Seu Chanceler executa até antigos aliados. Com a perda da figura paterna, a pequena Eve é deixada à míngua até ela ser adotada pela organização de John Wick, a Alta Cúpula, reunida envolta do Hotel Continental pelo Zé Pelintra Winston (Ian McShane). A guria é confiada a uma de suas agregadas, a célula de assassinos Ruska Roma, chefiada pela coreógrafa (e bandida) A Diretora, um trem-ruim que Anjelica Huston encarna com elegância a borbulhar. Treinada para matar, Eve é solta pelo mundo e passa a diminuir a densidade populacional da Terra mando de sua patroa.
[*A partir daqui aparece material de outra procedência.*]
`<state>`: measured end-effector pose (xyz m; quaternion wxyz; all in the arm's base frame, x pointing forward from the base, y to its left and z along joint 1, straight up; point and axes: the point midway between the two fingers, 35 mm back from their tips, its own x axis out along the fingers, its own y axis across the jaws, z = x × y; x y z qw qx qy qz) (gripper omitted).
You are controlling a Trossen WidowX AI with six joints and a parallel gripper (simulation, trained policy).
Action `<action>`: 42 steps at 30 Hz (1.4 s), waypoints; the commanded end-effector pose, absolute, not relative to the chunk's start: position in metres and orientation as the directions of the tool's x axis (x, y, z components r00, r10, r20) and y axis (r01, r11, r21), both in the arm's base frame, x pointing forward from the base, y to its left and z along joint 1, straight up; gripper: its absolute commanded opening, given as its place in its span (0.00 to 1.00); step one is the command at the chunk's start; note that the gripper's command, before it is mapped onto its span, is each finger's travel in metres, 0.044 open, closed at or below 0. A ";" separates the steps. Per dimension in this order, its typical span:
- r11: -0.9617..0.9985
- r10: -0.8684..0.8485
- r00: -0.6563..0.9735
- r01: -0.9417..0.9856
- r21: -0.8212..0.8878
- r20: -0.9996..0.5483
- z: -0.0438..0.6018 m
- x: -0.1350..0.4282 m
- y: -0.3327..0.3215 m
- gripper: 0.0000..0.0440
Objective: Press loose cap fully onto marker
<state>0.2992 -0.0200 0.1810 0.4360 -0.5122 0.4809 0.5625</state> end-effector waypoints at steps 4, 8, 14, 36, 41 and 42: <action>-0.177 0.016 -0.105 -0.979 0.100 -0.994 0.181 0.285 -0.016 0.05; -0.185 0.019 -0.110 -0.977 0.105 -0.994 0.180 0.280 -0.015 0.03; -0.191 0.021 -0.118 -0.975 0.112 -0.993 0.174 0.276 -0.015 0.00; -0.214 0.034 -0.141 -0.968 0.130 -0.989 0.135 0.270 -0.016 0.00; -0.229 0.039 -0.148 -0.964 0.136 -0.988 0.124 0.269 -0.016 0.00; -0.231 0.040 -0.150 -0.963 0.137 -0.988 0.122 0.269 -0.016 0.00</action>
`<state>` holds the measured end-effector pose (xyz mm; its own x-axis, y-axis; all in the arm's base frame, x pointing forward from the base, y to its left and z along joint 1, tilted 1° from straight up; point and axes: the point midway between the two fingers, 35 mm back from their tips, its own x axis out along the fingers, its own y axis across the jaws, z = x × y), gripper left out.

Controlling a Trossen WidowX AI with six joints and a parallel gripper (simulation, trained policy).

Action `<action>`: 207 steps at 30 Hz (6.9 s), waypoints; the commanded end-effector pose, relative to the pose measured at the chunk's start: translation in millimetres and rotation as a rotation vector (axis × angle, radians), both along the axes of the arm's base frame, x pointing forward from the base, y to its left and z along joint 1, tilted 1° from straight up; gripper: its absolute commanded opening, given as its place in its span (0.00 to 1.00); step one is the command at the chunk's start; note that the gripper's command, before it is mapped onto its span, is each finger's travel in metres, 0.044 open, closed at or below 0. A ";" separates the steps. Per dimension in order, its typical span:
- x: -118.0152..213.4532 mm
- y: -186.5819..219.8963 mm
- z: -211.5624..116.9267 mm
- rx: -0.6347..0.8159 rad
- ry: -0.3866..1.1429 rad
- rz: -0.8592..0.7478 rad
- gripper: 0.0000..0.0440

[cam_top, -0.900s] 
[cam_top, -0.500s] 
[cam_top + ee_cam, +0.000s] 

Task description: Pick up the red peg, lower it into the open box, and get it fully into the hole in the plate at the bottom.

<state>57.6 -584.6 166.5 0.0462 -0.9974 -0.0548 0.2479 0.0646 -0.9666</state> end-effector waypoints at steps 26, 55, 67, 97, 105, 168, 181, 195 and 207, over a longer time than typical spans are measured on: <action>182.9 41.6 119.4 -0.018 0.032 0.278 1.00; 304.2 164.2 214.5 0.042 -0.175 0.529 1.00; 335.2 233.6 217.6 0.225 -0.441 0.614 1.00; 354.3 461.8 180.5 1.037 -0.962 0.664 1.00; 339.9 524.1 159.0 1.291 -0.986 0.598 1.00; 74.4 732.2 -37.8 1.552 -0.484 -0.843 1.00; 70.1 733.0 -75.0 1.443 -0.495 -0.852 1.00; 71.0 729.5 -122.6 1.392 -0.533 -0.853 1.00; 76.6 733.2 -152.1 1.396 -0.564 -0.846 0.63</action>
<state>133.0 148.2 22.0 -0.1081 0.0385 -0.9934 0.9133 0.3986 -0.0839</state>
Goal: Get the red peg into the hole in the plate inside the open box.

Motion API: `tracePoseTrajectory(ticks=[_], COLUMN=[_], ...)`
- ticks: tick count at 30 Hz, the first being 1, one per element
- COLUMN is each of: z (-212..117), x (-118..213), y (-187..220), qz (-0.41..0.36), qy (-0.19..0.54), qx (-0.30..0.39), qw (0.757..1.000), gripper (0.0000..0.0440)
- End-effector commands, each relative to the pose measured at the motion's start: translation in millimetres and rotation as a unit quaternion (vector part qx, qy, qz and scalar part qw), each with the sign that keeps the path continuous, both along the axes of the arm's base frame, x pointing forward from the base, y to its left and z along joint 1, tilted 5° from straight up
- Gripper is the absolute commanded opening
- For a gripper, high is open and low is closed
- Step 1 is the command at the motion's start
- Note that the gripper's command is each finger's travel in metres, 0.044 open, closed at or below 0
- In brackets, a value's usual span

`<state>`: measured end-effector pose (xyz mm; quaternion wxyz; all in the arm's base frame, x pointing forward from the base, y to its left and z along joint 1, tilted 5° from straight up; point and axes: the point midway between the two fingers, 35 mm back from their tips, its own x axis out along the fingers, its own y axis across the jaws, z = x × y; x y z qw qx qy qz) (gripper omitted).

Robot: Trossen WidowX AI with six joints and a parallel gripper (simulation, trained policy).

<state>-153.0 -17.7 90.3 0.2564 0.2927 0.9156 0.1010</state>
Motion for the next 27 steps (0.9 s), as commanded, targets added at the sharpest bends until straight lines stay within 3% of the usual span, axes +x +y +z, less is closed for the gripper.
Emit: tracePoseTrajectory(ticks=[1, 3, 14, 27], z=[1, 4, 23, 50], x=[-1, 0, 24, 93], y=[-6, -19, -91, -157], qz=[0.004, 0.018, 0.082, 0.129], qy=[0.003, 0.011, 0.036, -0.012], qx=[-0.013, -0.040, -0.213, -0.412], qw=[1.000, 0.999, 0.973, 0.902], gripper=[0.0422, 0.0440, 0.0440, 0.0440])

Numa tarefa, ela esbarra com o Chanceler e decide se vingar, o que a faz cair em desgraça aos olhos da Ruska Roma. Não por acaso, Wick, o Baba Yaga em pessoa, é escalado para dar cabo dela, num enredo que se passa antes do quarto longa da série com Keanu, lançado em 2023.

Nessa corrida para escapar do Bicho-Papão Wick e eliminar seus desafetos, ela tromba com uma matadora misteriosa (Lena, vivida pela colombiana Catalina Sandino Moreno, indicada ao Oscar por "Maria Cheia de Graça"), que carrega segredos tristes de seu passado. Ali, uma nova modalidade dramatúrgica de Glória Pérez com "Rambo" se desenha, garantindo ao circuitão um estudo sobre o ódio, vigoroso no script e vigoroso plasticamente. É um Wiseman para ficar para a posteridade, com Fabiana Aveiro a dublar Ana de Armas e com Reynaldo Buzzoni na dublagem de Keanu. Taí um filmaço.